- The Washington Times - Thursday, January 30, 2003

Country singer Toby Keith's popular song, "I Should Have Been A Cowboy," pays homage to America's Wild West myth rugged folks living exciting lives, riding fast ponies in the wide-open spaces without many rules. While the real gunslingers disappeared with Doc Holiday and Wyatt Earp, political cowboys are poised to make a comeback because of an unintended consequence of the McCain-Feingold campaign finance legislation.

A special three-judge federal panel will issue a ruling any day now on the constitutionality of the new campaign-finance law. Their decision sets the stage for a certain Supreme Court fight (McCain-Feingold provides that any appeal of this panel go directly to the Supreme Court). The case could reshape the tone, substance and amount of political debate in this country, affecting the political behavior of lawmakers in this city.

Curtailing national political parties' ability to raise money and spend money, which the new law does, opens a new era in American elections one where political desperadoes control elections a la Dodge City just after vigilantes have hung the sheriff. Despite criticism from some reform groups, political parties, many experts say, serve as a much-needed moderating force in American elections. Yet the new law hobbles national political parties, shifting power to single-issue interest groups.

So called "issue ads" are one example. And if you think the old issue ads were a corrosive force in American elections pardn'r, you ain't seen nothing yet!

The old law drew a distinction between money raised by national political parties for federal election purposes and other tasks (office space, party building, administration etc.) Funds used exclusively in federal elections are called "hard" dollars, while non-federal resources are referred to as "soft money." (Some campaign finance experts also say "soft" money is a pejorative term, because in many states candidates and parties can raise and spend money from any source personal, corporate, union, etc.).

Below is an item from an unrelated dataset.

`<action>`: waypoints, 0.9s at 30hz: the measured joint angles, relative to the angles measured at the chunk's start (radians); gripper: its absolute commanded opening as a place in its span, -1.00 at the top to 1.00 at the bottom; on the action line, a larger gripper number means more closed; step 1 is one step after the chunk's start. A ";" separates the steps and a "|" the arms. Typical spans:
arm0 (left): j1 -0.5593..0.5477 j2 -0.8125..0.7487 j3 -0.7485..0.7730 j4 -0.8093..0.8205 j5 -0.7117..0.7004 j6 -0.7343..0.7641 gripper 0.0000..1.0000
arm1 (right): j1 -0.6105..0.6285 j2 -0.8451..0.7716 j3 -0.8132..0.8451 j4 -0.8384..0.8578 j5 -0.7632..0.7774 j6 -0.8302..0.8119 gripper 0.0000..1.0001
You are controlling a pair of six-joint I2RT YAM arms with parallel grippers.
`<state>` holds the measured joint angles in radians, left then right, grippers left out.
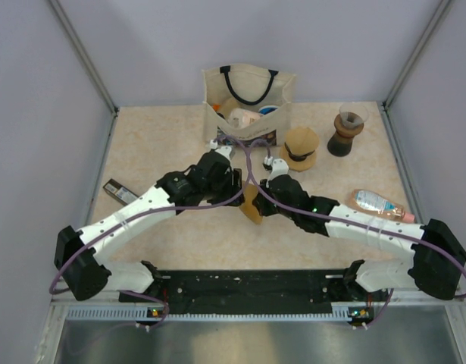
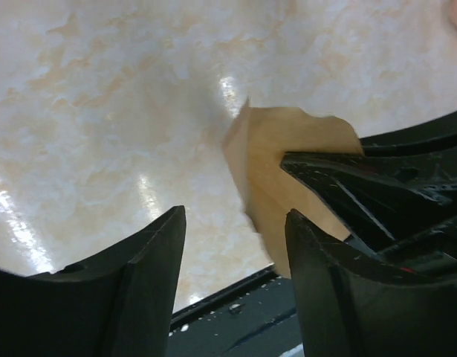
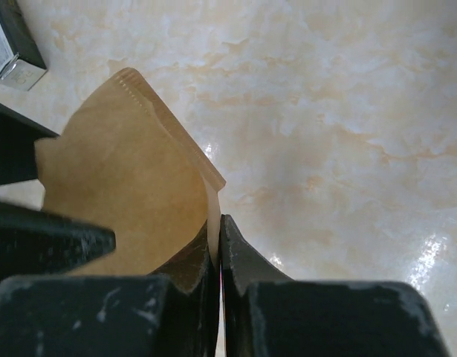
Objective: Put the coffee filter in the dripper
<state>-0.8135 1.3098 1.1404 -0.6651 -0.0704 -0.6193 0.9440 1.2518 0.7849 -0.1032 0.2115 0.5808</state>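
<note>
The coffee filter (image 1: 251, 206) is a tan paper wedge held upright just above the table's middle. My right gripper (image 1: 263, 202) is shut on its seam edge; the right wrist view shows the paper (image 3: 131, 178) pinched between the closed fingertips (image 3: 217, 232). My left gripper (image 2: 234, 216) is open, and the filter (image 2: 287, 149) stands just off its right finger with its edge at the gap. From above, the left gripper (image 1: 236, 187) sits close on the filter's left. The dripper (image 1: 300, 149), tan with a dark band from here, stands behind and to the right.
A canvas bag (image 1: 248, 102) with items stands at the back centre. A glass cup on a dark hourglass grinder (image 1: 346, 130) is at the back right. A plastic packet (image 1: 380, 203) lies at the right. A small dark box (image 1: 120, 191) lies at the left.
</note>
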 measured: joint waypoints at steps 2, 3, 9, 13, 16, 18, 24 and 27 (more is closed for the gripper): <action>0.000 -0.015 0.000 0.023 0.035 0.008 -0.66 | 0.000 -0.002 0.024 -0.026 0.010 -0.012 1.00; 0.000 -0.024 0.000 0.031 0.048 0.015 -0.78 | -0.001 -0.003 0.037 -0.043 0.015 -0.018 1.00; 0.000 -0.150 -0.017 0.069 0.081 0.028 -0.98 | -0.021 -0.035 0.119 -0.158 0.038 -0.059 1.00; 0.000 -0.332 -0.066 0.101 0.053 0.035 -0.98 | -0.041 -0.072 0.189 -0.249 0.066 -0.103 1.00; 0.000 -0.446 -0.088 0.114 0.010 0.040 -0.98 | -0.072 -0.101 0.248 -0.302 0.080 -0.134 1.00; 0.001 -0.486 -0.097 0.116 -0.027 0.042 -0.98 | -0.117 -0.119 0.301 -0.332 0.090 -0.155 1.00; 0.026 -0.493 -0.139 0.116 -0.132 0.041 -0.98 | -0.375 -0.130 0.528 -0.393 0.085 -0.241 1.00; 0.069 -0.453 -0.161 0.123 -0.131 0.038 -0.98 | -0.562 -0.112 0.637 -0.417 0.019 -0.272 1.00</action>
<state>-0.7444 0.8570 0.9798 -0.5419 -0.2016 -0.5812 0.3824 1.1397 1.4216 -0.5205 0.2306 0.3092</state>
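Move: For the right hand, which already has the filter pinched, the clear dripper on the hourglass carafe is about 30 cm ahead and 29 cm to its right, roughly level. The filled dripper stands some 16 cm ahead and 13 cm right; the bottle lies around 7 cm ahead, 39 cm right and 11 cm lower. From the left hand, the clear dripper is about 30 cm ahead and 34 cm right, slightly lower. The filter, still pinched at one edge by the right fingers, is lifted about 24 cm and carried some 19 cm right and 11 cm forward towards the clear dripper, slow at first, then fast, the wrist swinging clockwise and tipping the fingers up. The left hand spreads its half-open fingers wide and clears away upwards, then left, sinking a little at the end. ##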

Up until the 1990s, soft money was not a controversial issue. However, in the latter part of the decade, both parties started using these funds to run so-called "issue ads." These advertisements could not advocate the election or defeat of a candidate, but could say something like: "Candidate X votes to pollute the environment. Call candidate X and tell him to stop it."

Yet, the new law will not end issue ads. Other groups are poised to step into the breach. These interest groups care only about narrow causes, thereby losing the moderating effect of political parties trying to pull a number of disparate groups under one big tent.

"The choices are balkanization or amelioration," one Republican campaign finance expert said. "Political parties play a very constructive role in American politics. They help many different people all put their hands on the same bat. When you weaken parties, you lose all that and devolve into a system of unrestrained factionalism."

So, how will this new world order play out? First, the soft money that parties used to raise will now flow to electoral advocacy organizations focused on a specific set of issues. These organizations lack the accountability of the broader interests represented by the two major political parties.

Second, despite the recent media attention on the GOP's "hard" money advantage, experts also say Democrats hold a substantial edge in the new "soft" money regime. Not because of more resources, but because of a more effective infrastructure of allied organizations that can simply transfer soft dollars from the Democratic party to a host of politically savvy organizations. Democrat-linked groups, like the National Abortion and Reproductive Rights Action League, the AFL-CIO and the League of Conservation Voters will spend millions of dollars that used to flow from Democrat soft-money accounts. "They used to give massive amounts of soft dollars to the Democratic National Committee," one campaign finance attorney said. "Now, they'll just go out and spend it on their own. They would rather do it that way."

James Madison did not foresee the development of two major national political parties in America when he wrote Federalist No. 10, but he did envision the corrosive power of uncontrolled factions. Over the past 200 years, political parties in America emerged as strong institutional check consistent with Madison's goal to control and balance the impact of narrow, self-interested groups.

The courts should provide national political parties the same electoral participation rights as other groups in America. The Wild West has some mythic sentimental appeal, but if the First Amendment allows gunslingers and bandits to proliferate in politics, why handicap national parties? The pending legal fight will not eliminate the role of parties in elections. But it could force them to leave some of their six-shooters on the table, while single-issue interest groups wreak havoc outside on the street.